WHAT THIS TASK INVOLVES - Determine the number of lines in the data that include the word "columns", and write only that number.

[Recorded data]

——

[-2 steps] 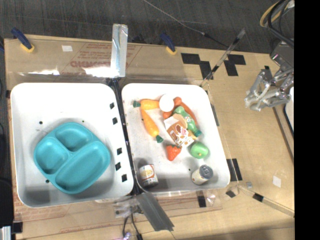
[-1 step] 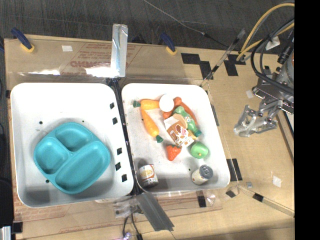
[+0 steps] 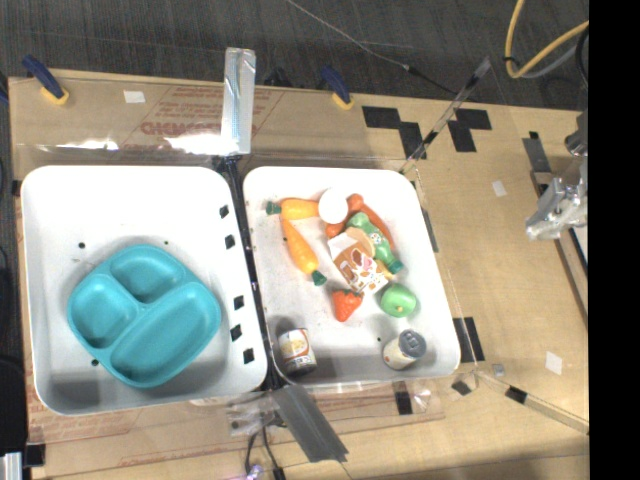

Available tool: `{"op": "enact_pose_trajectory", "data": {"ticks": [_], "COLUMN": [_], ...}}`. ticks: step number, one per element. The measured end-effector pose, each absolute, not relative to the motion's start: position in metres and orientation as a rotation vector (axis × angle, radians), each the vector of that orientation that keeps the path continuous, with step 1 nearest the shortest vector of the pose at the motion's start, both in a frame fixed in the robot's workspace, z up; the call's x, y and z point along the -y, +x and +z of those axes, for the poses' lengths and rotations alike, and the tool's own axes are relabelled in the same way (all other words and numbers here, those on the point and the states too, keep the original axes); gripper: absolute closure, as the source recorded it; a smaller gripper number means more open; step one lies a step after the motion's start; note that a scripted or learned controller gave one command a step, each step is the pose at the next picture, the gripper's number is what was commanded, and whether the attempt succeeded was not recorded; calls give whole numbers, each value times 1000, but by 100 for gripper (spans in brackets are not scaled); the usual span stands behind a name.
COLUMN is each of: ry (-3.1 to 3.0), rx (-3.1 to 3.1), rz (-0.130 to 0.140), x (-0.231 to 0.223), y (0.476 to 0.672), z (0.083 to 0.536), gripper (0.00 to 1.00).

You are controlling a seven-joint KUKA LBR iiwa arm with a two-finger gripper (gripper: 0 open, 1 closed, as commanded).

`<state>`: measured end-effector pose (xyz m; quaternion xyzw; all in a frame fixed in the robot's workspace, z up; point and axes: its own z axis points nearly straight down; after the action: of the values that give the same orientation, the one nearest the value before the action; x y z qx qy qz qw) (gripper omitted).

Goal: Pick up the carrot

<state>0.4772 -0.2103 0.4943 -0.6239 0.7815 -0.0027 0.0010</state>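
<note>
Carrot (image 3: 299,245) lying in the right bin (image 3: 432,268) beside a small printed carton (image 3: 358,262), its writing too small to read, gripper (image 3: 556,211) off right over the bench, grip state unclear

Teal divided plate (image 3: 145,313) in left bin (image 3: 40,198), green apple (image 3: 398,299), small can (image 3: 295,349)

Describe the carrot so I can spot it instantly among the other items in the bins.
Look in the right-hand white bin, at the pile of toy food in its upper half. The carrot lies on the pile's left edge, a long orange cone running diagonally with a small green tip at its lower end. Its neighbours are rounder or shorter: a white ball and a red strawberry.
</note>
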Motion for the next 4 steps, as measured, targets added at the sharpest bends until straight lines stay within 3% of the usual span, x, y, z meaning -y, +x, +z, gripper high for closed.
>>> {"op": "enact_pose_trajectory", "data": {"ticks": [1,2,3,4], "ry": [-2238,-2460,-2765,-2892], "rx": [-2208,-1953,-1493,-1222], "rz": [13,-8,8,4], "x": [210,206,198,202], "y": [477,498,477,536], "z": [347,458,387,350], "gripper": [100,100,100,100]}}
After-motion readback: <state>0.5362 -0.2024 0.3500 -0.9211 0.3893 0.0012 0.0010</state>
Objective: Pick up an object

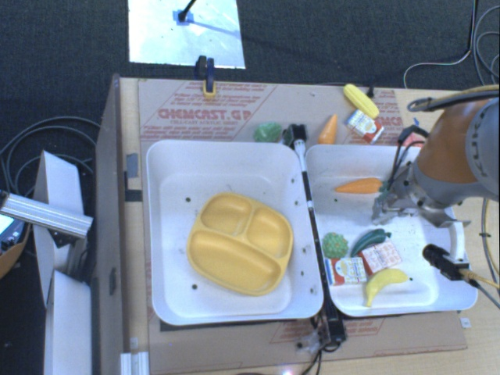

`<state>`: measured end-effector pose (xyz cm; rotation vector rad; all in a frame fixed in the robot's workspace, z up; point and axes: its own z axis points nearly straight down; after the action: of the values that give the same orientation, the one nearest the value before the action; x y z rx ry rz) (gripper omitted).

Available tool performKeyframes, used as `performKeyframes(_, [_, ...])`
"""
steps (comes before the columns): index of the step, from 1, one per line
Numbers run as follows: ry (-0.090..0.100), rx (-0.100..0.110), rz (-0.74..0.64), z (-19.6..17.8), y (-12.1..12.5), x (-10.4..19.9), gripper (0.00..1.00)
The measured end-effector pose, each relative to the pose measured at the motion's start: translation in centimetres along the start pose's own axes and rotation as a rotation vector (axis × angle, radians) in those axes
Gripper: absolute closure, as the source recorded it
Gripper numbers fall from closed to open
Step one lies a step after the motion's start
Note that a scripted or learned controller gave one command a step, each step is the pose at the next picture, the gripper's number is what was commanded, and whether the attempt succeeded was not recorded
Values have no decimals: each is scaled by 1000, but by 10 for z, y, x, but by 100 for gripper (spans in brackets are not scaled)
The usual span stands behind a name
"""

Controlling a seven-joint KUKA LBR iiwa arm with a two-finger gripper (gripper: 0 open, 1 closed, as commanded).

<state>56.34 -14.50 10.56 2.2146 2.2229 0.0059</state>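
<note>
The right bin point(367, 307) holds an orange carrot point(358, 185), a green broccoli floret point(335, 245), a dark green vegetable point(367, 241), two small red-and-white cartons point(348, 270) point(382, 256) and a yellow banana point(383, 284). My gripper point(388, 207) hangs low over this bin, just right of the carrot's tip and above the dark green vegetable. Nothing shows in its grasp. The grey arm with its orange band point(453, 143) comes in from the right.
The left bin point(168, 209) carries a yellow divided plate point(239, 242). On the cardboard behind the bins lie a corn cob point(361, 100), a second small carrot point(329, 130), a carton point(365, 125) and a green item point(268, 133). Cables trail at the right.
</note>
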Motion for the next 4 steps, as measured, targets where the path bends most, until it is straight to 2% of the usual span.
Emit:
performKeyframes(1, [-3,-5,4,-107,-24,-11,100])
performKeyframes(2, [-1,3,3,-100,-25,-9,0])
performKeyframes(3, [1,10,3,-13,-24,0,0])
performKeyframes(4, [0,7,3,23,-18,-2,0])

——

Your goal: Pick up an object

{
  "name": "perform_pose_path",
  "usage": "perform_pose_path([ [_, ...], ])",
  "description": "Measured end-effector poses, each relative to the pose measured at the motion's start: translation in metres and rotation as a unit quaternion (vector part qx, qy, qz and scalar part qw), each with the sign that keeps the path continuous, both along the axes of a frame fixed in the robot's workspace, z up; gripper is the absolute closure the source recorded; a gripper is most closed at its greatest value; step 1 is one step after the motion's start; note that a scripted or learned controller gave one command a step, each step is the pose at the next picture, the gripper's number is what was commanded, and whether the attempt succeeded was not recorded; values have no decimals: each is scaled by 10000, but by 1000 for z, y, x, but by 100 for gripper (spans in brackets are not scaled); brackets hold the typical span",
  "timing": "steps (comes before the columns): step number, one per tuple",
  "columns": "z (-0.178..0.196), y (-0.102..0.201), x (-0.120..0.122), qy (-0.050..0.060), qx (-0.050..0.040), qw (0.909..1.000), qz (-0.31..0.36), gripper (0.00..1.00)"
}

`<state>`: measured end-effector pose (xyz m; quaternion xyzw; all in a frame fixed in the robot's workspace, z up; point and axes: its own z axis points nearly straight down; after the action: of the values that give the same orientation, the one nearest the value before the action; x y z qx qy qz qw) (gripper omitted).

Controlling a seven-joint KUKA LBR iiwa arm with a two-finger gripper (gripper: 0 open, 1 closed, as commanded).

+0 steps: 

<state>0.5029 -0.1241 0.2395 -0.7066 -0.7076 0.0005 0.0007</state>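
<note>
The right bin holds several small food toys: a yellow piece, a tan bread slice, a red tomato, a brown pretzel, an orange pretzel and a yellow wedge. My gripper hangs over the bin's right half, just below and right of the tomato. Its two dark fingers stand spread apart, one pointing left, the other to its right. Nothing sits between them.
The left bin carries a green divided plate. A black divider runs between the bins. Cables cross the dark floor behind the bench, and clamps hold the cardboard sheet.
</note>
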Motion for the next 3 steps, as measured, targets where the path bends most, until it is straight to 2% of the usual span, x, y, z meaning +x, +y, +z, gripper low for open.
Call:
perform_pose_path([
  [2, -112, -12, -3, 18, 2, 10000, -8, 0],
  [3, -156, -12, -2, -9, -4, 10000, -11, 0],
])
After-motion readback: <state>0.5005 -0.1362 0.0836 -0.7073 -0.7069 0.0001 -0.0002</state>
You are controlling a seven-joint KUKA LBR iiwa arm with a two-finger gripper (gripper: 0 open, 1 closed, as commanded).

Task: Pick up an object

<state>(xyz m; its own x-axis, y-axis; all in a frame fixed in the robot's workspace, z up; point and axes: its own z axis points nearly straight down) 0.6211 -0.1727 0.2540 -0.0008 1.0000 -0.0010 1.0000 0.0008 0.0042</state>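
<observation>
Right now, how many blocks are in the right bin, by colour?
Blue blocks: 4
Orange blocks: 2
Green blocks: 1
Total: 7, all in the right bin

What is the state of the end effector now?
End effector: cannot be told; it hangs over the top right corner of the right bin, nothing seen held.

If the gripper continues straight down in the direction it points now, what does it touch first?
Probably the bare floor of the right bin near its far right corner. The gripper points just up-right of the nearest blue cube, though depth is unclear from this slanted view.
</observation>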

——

SOLUTION TO THIS EXERCISE - 3